Patient engagement is becoming the norm in many other closely related arenas. For example, researchers designing and assessing clinical trials and guidelines have moved beyond pro forma, checklist patient participation to insisting on substantive patient involvement in every phase of trial development and implementation. The Institute for Clinical and Economic Review has an extensive set of guidelines for involving patients in their research.5 The Patient-Centered Outcomes Research Institute has demonstrated the value and viability of embracing an approach that includes training and other systemic changes to ensure that patient feedback represents the collective rather than just an individual experience.6 In addition, National Comprehensive Cancer Network now includes patient representatives on many of their guidelines committees.

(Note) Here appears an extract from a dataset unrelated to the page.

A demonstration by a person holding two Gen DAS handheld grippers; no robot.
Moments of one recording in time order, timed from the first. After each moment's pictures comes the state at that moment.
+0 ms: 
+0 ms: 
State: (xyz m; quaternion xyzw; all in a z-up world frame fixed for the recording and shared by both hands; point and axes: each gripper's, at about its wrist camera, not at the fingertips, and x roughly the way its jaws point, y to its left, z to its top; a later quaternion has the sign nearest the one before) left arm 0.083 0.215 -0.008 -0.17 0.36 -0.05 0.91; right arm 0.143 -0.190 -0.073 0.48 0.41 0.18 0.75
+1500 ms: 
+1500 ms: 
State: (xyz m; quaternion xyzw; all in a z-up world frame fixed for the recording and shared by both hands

Stephanie McCutcheon, PharmD, chief pathways officer for VIA Oncology, agreed, although she acknowledged that patients are not currently included on their review committees. “Our model can accommodate various scenarios as options that can vary from the ‘on pathway’ protocol. Our panels review these off-pathway designations to identify and assess the areas in which we need to make modifications and take patient preferences into account.” Getting to a defined, effective and transparent patient engagement strategy requires a shift in thinking and acting, but it can be done, and it works. In future columns, we will take a deeper dive into these issues and bring the patient perspective to clinical pathways. 


1. National Patient Advocate Foundation (NPAF). NPAF website. Accessed February 26, 2018.

2. Balch AJ, Balch CM, Benson A III, Morosini D, Rifkin RM, Williams LA. Recommendations for the role of clinical pathways in an era of personalized medicine. Am J Managed Care. 2016;22(5):SPC1, SP179-SP180.

3. National Patient Advocate Foundation (NPAF). The roadmap to consumer clarity in health care decision making. NPAF website. Published May 2017. Accessed February 26, 2018.

4. Abrams E, Balch A, Goldsmith P, et al. Clinical pathways: recommendations for putting patients at the center of value-based research. Clin Cancer Res. 2017;23(16):4545-4549. 

5. Institute for Clinical and Economic Review (ICER). Patient Participation Guide. ICER website. Accessed February 26, 2018.

6. Sacristán JA, Aguarón A, Avendaño-Solá C, et al. Patient involvement in clinical research: why, when, and how. Patient Prefer Adherence. 2016;10:631-640.